_Exercise aim_
Copy each line below in which the word "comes" occurs.
═════ Exercise materials
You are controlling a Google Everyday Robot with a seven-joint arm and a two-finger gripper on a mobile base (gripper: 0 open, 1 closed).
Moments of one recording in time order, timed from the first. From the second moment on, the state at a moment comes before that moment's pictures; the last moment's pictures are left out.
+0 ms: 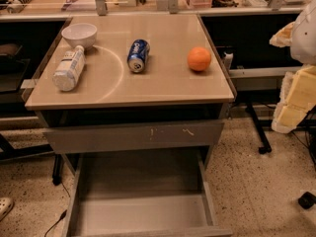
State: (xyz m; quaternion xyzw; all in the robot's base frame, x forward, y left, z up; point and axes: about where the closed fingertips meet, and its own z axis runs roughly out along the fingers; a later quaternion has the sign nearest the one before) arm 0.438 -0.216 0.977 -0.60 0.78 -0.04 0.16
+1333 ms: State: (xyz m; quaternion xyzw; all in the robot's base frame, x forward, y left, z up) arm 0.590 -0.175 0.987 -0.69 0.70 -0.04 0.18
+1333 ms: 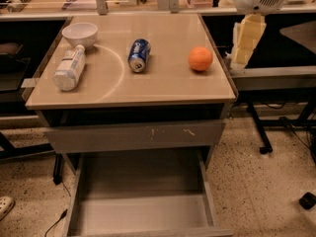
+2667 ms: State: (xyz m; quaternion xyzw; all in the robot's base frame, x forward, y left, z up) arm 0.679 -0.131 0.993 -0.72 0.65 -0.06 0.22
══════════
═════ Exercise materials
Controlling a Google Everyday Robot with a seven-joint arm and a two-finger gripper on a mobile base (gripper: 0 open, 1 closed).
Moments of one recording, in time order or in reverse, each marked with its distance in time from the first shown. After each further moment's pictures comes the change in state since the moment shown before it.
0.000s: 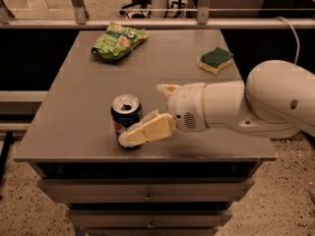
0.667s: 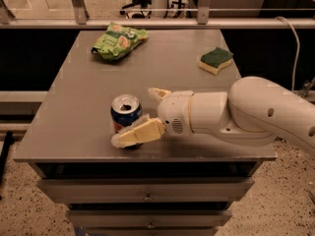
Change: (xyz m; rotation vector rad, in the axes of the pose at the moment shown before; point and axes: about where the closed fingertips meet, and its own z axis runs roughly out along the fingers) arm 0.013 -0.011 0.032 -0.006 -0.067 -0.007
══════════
_Your solution_
Moments of one recording in time order, timed from the first. From the second moment on, the state at a moment comes before that moment's pictures; the last moment's pictures are left out.
Moments of one recording, in time order or in reverse, each marked with its distance in time from the first shown. After each further moment's pictures comes the change in state since the moment shown before it.

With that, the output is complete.